Ramón Llanes. Se abrió aquella enorme puerta y los goznes sonaron a rigidez y óxido. El silencio se despertó asombrado, las ramas se hicieron notar en los árboles preciosos del prado, el mundo empezó a ser otro. Había llegado el hombre de papel a retirar la malversación y los enredos que tanta pestilencia dejaran los gerifaltes en el ambiente puro de un paisaje sin mancha.

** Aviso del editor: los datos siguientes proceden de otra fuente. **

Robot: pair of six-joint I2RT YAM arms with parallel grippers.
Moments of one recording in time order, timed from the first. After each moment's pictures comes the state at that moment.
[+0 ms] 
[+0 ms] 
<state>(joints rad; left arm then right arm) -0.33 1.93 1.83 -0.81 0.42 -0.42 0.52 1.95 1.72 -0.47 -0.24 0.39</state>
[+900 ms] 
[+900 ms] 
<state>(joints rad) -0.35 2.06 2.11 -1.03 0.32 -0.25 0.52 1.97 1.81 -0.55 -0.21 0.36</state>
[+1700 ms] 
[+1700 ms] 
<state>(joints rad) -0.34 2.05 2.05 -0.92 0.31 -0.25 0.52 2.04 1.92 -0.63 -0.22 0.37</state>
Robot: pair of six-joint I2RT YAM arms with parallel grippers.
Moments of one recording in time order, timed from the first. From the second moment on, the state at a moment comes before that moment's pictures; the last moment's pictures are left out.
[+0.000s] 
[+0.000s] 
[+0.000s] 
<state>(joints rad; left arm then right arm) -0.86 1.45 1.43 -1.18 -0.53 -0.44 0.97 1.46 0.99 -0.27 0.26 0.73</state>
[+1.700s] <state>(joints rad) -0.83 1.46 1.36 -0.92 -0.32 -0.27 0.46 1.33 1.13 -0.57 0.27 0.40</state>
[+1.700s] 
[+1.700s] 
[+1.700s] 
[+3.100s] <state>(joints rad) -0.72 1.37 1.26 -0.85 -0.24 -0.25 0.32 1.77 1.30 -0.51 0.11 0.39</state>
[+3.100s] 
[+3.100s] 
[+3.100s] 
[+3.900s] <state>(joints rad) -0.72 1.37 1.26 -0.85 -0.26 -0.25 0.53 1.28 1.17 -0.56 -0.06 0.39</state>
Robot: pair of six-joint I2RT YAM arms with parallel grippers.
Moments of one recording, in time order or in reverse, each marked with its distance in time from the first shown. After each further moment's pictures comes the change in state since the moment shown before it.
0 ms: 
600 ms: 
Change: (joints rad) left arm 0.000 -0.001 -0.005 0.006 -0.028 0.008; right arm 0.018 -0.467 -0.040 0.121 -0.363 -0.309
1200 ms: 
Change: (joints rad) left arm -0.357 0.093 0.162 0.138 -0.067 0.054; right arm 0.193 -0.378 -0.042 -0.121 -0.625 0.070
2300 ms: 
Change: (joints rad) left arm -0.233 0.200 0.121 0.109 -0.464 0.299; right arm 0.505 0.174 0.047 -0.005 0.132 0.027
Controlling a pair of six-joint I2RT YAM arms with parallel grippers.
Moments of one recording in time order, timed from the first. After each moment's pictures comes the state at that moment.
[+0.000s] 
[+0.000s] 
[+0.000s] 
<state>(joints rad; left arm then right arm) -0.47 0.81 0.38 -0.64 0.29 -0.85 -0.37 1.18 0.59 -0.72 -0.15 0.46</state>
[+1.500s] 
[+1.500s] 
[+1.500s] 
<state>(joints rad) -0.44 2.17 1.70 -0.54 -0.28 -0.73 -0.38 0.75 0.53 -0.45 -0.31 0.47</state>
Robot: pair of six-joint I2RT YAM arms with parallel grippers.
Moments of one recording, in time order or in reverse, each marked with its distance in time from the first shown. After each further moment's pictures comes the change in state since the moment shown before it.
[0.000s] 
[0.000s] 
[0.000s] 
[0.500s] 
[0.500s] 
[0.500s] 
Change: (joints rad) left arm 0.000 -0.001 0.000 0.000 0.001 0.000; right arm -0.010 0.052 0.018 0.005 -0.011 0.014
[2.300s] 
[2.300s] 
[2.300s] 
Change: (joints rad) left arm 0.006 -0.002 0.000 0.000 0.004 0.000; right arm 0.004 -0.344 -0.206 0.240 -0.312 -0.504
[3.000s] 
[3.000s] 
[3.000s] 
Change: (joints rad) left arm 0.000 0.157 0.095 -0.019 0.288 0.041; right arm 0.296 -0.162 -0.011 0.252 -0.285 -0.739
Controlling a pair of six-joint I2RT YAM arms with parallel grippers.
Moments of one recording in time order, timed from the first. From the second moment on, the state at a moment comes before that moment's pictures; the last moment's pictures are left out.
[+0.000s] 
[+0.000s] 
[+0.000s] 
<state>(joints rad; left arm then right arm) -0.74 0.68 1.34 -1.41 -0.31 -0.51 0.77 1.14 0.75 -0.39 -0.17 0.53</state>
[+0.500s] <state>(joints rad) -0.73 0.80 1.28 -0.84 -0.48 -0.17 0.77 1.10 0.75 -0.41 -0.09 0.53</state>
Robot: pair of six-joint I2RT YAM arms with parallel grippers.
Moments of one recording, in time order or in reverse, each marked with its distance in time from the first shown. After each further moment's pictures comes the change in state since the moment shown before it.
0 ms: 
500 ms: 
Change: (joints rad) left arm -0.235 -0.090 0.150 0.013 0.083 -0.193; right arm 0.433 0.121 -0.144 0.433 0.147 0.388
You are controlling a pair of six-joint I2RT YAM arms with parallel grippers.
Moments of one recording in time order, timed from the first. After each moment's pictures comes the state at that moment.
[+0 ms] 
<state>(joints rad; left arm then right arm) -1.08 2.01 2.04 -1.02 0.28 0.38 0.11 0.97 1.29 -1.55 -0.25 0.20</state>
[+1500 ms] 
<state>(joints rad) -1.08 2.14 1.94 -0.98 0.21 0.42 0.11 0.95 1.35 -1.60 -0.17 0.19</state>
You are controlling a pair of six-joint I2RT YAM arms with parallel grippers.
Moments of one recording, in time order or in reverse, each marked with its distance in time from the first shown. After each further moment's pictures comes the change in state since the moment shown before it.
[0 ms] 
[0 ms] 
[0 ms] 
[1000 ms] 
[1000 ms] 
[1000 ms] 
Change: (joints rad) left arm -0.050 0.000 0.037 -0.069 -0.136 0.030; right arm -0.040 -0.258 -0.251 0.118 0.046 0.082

El hombre vestía de muchos colores, como un payaso; reía enseñando una dentadura que parecía de cristal y hablaba en tono alegre y distendido. Venía cargado de escrituras, libros y cuadernos, y los niños acordaron llamarle “el hombre de papel”. Era una especie de mago que se tragaba las hojas de los libros, bebía aguardiente de azúcar, cantaba canciones en un idioma que nadie entendía y tocaba una guitarra de veintidós cuerdas. Acaso pareciera fantasma o diablo, la multitud le aclamó como a un salvador, le engrandeció en honores, le fue asignado el mejor palacio y le dotaron de poder, de todo el poder posible que la comunidad poseyera.
El hombre de papel no hablaba la lengua nativa, no conocía sus costumbres, no entendía las formas de convivencia y rechazaba cualquier sugerencia que se le hiciera. Promulgó sus leyes, impulsó sus caprichos a través del grupo de adictos que se le sumaron a la pleitesía y dominó un mundo nuevo hasta el maltrato, en todos los órdenes.
Aquella comunidad no pudo huir y quedó hundida en una desolación imposible de vencer. El hombre de papel, salvador y mago, rige su destino desde la soberbia y se jacta del poder conseguido, convirtiendo su reino en una sombra de lo que fuera.